===== Data shown
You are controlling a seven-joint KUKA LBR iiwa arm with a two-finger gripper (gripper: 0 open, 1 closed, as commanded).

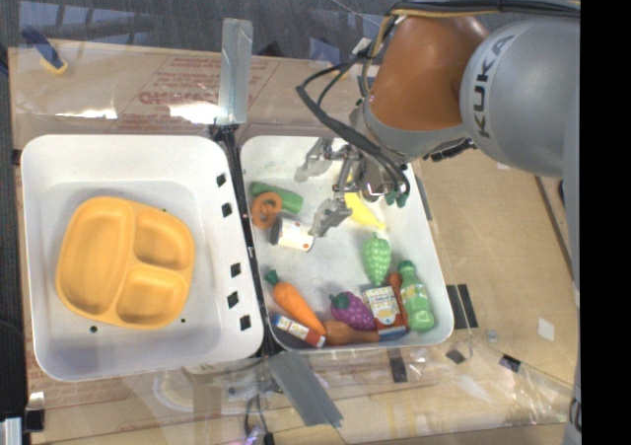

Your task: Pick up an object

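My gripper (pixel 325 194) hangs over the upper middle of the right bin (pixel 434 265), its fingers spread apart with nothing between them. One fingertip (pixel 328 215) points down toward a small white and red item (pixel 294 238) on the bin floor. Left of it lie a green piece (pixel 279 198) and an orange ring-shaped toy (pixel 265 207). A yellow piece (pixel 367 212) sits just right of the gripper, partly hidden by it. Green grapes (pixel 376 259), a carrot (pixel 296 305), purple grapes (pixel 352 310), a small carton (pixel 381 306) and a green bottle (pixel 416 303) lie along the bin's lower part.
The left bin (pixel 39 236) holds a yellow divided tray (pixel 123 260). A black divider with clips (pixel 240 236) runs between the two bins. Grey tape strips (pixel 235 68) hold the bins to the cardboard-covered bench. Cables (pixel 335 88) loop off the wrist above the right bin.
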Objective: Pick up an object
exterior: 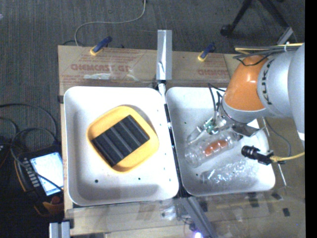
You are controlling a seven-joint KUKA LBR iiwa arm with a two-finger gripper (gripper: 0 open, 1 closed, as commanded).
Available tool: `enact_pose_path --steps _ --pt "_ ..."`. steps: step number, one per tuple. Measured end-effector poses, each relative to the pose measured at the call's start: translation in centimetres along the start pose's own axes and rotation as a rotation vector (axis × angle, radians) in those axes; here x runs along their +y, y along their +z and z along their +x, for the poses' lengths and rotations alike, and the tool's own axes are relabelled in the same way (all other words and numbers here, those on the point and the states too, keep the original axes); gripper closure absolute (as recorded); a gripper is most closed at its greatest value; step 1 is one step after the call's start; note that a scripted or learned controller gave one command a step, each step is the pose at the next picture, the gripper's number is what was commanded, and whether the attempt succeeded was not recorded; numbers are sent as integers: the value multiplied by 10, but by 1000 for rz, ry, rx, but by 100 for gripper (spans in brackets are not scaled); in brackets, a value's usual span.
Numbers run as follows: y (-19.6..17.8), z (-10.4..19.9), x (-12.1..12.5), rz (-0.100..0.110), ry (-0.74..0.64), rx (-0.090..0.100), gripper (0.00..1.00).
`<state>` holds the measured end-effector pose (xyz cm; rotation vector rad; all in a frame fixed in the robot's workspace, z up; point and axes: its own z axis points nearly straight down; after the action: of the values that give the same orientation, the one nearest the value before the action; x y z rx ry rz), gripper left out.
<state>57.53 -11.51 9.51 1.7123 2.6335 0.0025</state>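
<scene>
A yellow pad with a black ribbed top (123, 138) lies tilted in the middle of the left bin (79, 182). In the right bin (185, 105) a clear plastic bottle with orange contents (213, 148) lies on its side. A crumpled clear wrapper (228, 172) sits just in front of it. My gripper (213, 127) hangs low over the right bin, right above the bottle's upper end, mostly hidden under the orange wrist band (245, 90).
A metal divider post (164, 53) stands behind the seam between the bins. A black plug on a yellow cable (253, 152) hangs by the arm over the right bin's right side. Two blue-and-yellow clamps (100, 45) hold the cardboard backing.
</scene>
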Motion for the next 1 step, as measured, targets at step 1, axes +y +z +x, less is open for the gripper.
enact_pose_path --steps 1 --pt "-39 -29 -57 0 43 -2 0"
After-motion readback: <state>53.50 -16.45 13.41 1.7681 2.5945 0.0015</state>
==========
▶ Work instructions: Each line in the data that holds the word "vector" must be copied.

▶ Completed exercise:
Available tool: `enact_pose_path --steps _ --pt "_ ..."`. steps: step number, one per tuple. Measured end-effector poses, each relative to the pose measured at the call's start: translation in centimetres along the start pose's own axes and rotation as a rotation vector (axis × angle, radians) in those axes; here x runs along their +y, y along their +z and z along their +x, for the poses' lengths and rotations alike, and the tool's own axes are relabelled in the same way (all other words and numbers here, those on the point and the states too, keep the original axes); gripper closure absolute (as recorded); a gripper is most closed at its greatest value; step 1 is one step after the call's start; note that a scripted or learned controller gave one command a step, each step is the pose at the next picture, the gripper's number is what was commanded, and whether the attempt succeeded was not recorded; numbers are sent as integers: the value multiplied by 10, but by 1000 for rz, ry, rx, but by 100 for gripper (spans in brackets are not scaled); in brackets, a value's usual span.
`<state>` holds the measured end-effector pose (xyz cm; rotation vector rad; all in a frame fixed in the robot's workspace, z up; point and axes: its own z axis points nearly straight down; after the action: of the values that give the same orientation, the one nearest the value before the action; x y z rx ry rz), gripper left out.

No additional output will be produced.